TANJUNG SELOR – Komisi II DPRD Provinsi Kalimantan Utara menghadiri rapat penetapan harga Tandan Buah Segar (TBS) kelapa sawit produksi pekebun Provinsi Kalimantan Utara, yang diselenggarakan oleh Dinas Pertanian dan Ketahanan Pangan Prov. Kaltara pada Rabu (1/9).
Rapat tersebut dihadiri Ketua Komisi II DPRD Provinsi Kaltara, Pdt.

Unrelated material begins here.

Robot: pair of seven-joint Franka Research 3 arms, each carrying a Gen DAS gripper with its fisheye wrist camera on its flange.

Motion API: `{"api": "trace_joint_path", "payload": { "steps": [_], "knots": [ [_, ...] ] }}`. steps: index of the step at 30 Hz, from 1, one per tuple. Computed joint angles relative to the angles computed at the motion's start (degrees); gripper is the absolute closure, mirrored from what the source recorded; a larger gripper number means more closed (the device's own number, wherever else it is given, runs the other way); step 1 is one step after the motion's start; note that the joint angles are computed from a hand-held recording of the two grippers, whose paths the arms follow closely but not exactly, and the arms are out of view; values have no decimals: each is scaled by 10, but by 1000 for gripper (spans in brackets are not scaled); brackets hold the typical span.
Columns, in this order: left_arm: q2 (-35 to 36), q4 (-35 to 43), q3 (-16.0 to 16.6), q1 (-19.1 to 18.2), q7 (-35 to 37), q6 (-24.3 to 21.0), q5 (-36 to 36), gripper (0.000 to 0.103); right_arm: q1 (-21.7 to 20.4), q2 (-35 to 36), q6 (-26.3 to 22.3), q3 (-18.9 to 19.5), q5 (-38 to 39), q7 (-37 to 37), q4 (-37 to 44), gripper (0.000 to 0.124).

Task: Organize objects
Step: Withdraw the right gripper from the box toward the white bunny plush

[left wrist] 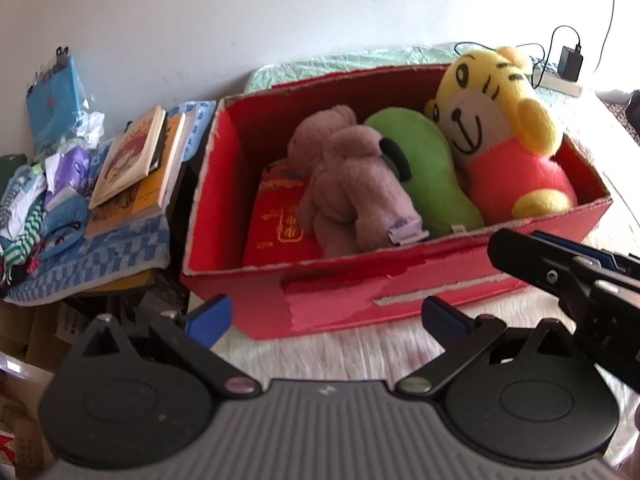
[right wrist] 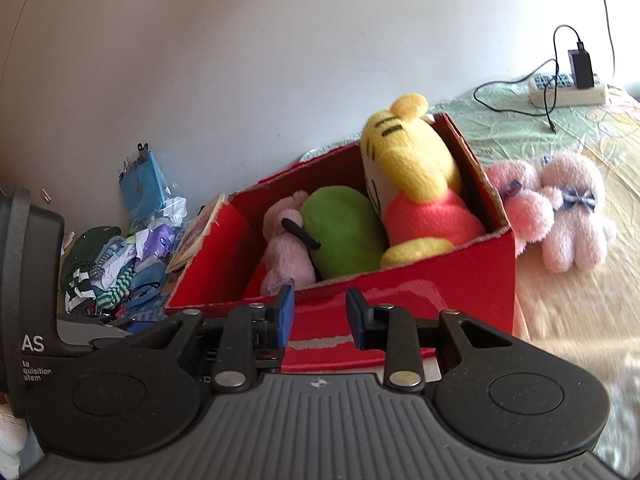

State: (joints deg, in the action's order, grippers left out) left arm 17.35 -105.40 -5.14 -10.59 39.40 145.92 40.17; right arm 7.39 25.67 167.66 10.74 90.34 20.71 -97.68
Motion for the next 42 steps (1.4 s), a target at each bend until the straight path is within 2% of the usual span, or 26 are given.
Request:
{"api": "trace_joint_path", "payload": {
  "steps": [8, 16, 33, 42],
  "knots": [
    [21, 23, -5, -9, 11, -29, -19, 2, -17, -3, -46, -8, -74, 86, -16, 92],
    [51, 65, -6, -28, -3, -70, -33, 2, -47, -1, -119, -16, -159, 146, -15, 92],
    [162, 233, -5, -96, -44, -199, -59, 2, -123, 56, -276, -31, -267, 205, 60, 92],
    [228, 330, -7, -121, -36, -248, -89, 2, -155, 79, -323, -35, -290, 216, 87, 92]
  ]
}}
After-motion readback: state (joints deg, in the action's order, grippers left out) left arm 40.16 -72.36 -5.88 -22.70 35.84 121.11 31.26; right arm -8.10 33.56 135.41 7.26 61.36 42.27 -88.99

Robenson Tadem, bersama Maslan Abdul Latif, serta sejumlah perwakilan perusahaan sawit yang ada di Kalimantan Utara.
Dipimpin oleh Mohtari, S.P., M.M, agenda rapat membahas penetapan harga TBS kelapa sawit produksi pekebun di Provinsi Kalimantan Utara.
Pembahasan dilakukan dengan mempertimbangkan berbagai faktor yang memengaruhi harga TBS, termasuk perkembangan harga CPO, harga inti sawit, serta komponen lain sesuai ketentuan yang berlaku.

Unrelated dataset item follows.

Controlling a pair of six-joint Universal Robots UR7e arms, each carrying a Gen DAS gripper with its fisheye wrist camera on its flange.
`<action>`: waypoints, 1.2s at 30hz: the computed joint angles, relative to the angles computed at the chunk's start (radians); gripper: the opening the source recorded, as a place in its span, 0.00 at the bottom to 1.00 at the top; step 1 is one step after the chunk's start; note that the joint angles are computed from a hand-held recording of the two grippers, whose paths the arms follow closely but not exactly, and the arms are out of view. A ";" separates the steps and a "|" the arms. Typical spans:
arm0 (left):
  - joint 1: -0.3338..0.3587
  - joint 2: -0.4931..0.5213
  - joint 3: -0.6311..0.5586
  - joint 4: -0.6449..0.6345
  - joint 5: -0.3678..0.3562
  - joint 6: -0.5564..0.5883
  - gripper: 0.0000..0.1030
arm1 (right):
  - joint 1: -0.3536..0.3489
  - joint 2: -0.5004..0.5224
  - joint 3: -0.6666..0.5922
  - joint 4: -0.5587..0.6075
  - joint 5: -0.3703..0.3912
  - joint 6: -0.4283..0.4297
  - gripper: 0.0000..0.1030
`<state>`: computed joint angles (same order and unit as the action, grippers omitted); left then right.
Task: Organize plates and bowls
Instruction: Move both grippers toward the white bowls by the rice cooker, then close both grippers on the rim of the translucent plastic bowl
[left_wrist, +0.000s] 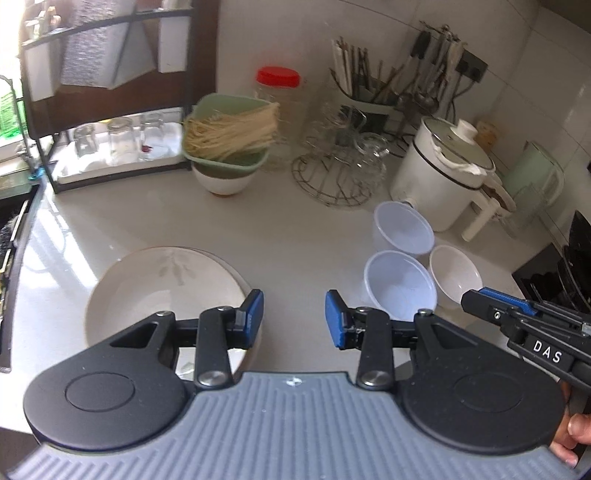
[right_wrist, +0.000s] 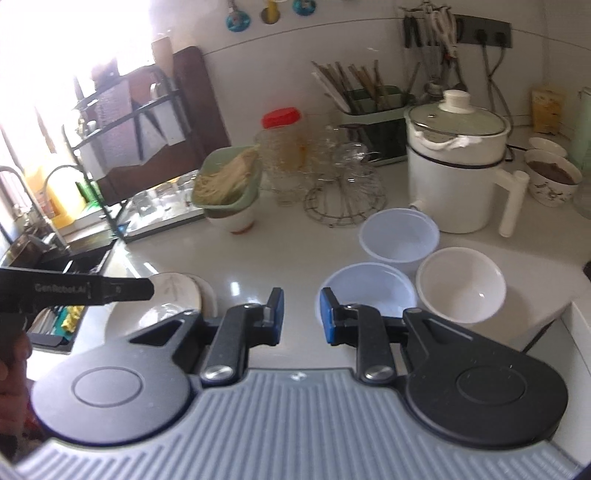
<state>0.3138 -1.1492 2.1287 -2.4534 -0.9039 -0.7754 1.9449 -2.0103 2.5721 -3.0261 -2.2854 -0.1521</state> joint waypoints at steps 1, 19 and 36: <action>0.003 0.010 -0.001 -0.015 -0.005 0.017 0.41 | -0.009 -0.003 0.005 -0.010 -0.005 0.004 0.24; 0.124 0.264 -0.086 -0.320 -0.205 0.287 0.64 | -0.241 -0.019 0.094 -0.213 0.063 -0.027 0.52; 0.242 0.470 -0.262 -0.329 -0.306 0.367 0.37 | -0.435 0.110 0.086 -0.328 0.178 -0.025 0.39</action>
<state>0.5556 -0.6791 1.8671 -2.7824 -1.2100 -0.4083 1.5097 -1.9001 2.6583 -3.3544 -2.1076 -0.1767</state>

Kehadiran Komisi II DPRD Kaltara dalam rapat tersebut merupakan bagian dari perhatian dan fungsi pengawasan DPRD terhadap sektor perkebunan, khususnya dalam memastikan kebijakan harga TBS dapat memberikan kepastian dan perlindungan bagi para pekebun.
Ketua Komisi II DPRD Kaltara, Pdt. Robenson Tadem, menegaskan pentingnya penetapan harga TBS yang transparan dan proporsional dengan tetap memperhatikan kepentingan pekebun.
“Menurutnya, harga yang ditetapkan diharapkan mampu memberikan nilai yang layak bagi hasil produksi pekebun sekaligus menjaga keberlangsungan usaha perkebunan kelapa sawit di Kalimantan Utara”.
Selain itu, sinergi antara pemerintah daerah, perusahaan perkebunan, dan pekebun dinilai menjadi hal penting dalam menciptakan tata kelola perkebunan yang sehat dan berkeadilan.
Melalui rapat penetapan harga TBS tersebut, disepakati harga CPO periode 1-15 september 2026 sebesar Rp 15.199,66 dan harga PKO sebesar Rp 12.839,99.
Dari hasil tersebut diharapkan kebijakan yang dihasilkan dapat memberikan kepastian harga bagi pekebun serta mendukung peningkatan kesejahteraan masyarakat dan pertumbuhan sektor perkebunan kelapa sawit di Provinsi Kalimantan Utara. (ADV).